# Raw data
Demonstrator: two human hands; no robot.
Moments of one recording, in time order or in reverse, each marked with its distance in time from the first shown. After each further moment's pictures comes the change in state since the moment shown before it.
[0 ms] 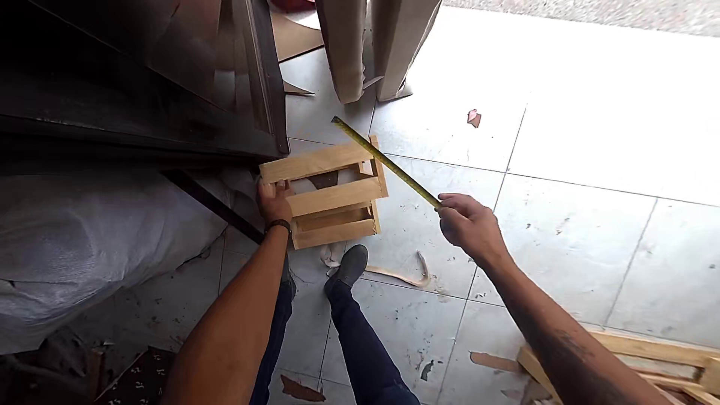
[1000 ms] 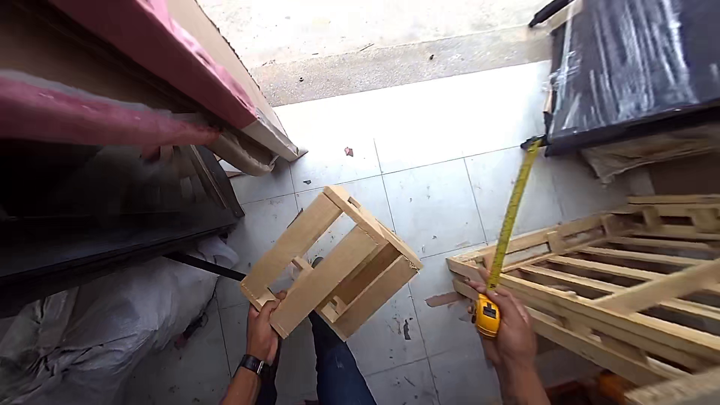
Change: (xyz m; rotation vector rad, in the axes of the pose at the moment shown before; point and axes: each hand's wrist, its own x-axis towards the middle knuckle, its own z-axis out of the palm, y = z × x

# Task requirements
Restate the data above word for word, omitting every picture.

# Task result
Demonstrator: two human hands; no robot.
Moments of one recording, in time order or in reverse, each marked with its distance in time from the first shown. After each further moment's pictures comes the change in state since the moment shown before it.
[0 ms] 
[1000 ms] 
Change: (xyz m; rotation vector rad, in the axes of the pose at the moment shown before; point and axes: each hand's wrist, its own x-axis towards the middle knuckle, its own z-axis out of the palm, y = z × x

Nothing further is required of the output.